* YOUR GOAL *
Search the records for the word "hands" and copy every line in which it occurs.

===== TASK INPUT =====

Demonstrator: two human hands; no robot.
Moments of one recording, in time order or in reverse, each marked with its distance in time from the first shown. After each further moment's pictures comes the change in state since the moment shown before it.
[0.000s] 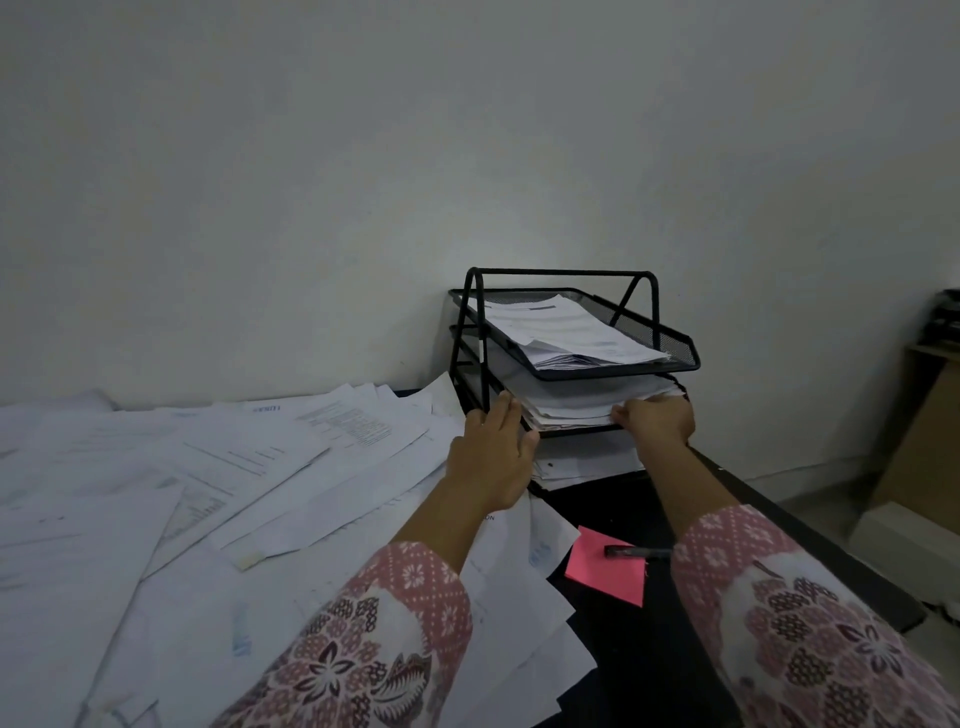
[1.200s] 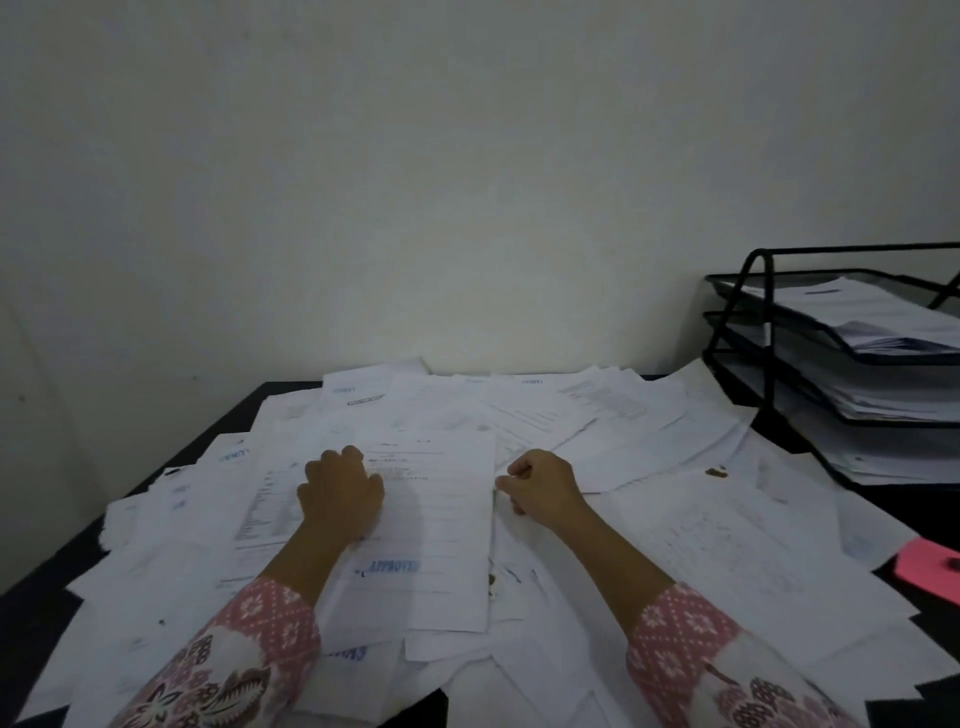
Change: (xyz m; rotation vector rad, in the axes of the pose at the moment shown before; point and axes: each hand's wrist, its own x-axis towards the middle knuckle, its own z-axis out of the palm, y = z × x) left_hand -0.267 -0.288 -0.166 0.301 0.293 -0.932; right_hand -0.334 0.069 0.216 -0.511 -0.945 -0.334
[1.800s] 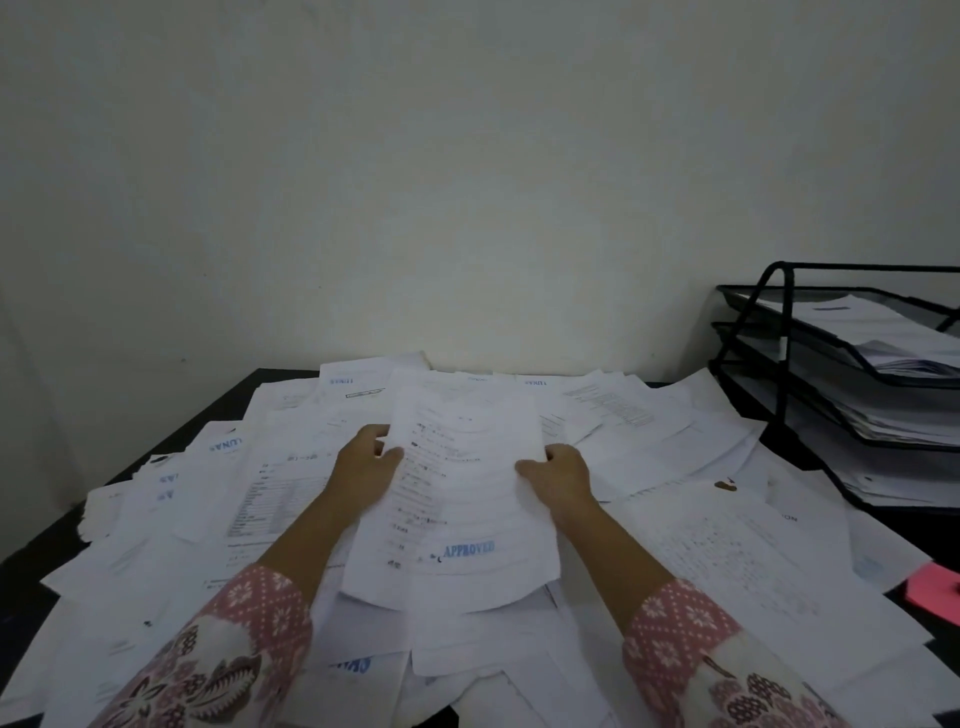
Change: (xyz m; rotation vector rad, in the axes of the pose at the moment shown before) left_hand 0.015 0.011 -0.004 -0.700 -0.157 0.051; right_hand 0.014 -0.009 0.004 0.230 0.154 0.172
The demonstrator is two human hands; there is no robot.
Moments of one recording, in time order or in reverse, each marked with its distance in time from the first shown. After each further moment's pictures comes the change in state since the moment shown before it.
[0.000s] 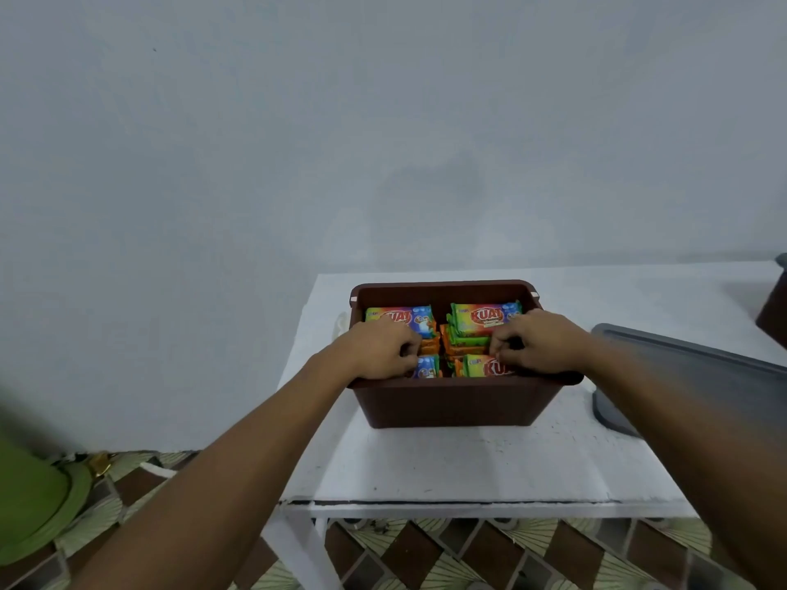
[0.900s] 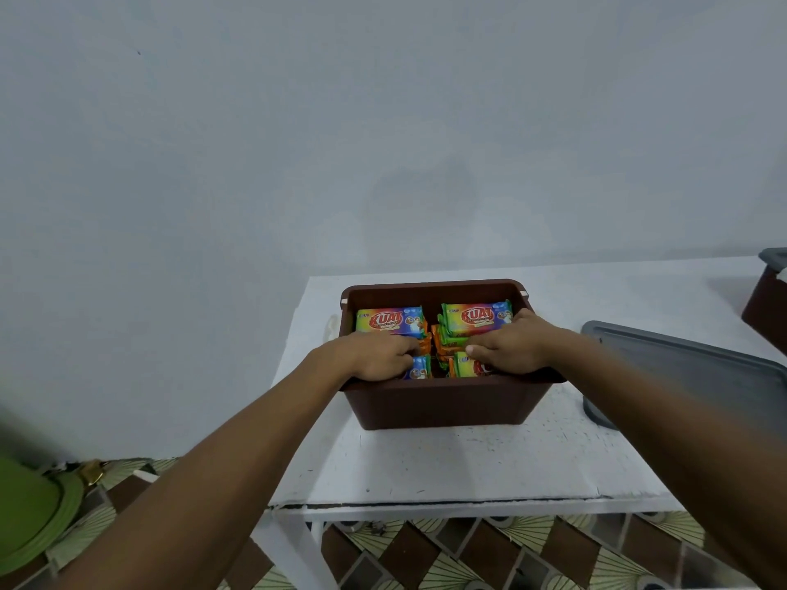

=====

* TASK RESULT *
Demonstrator: two human hands; no robot.
The demonstrator is two human hands; there is no robot.

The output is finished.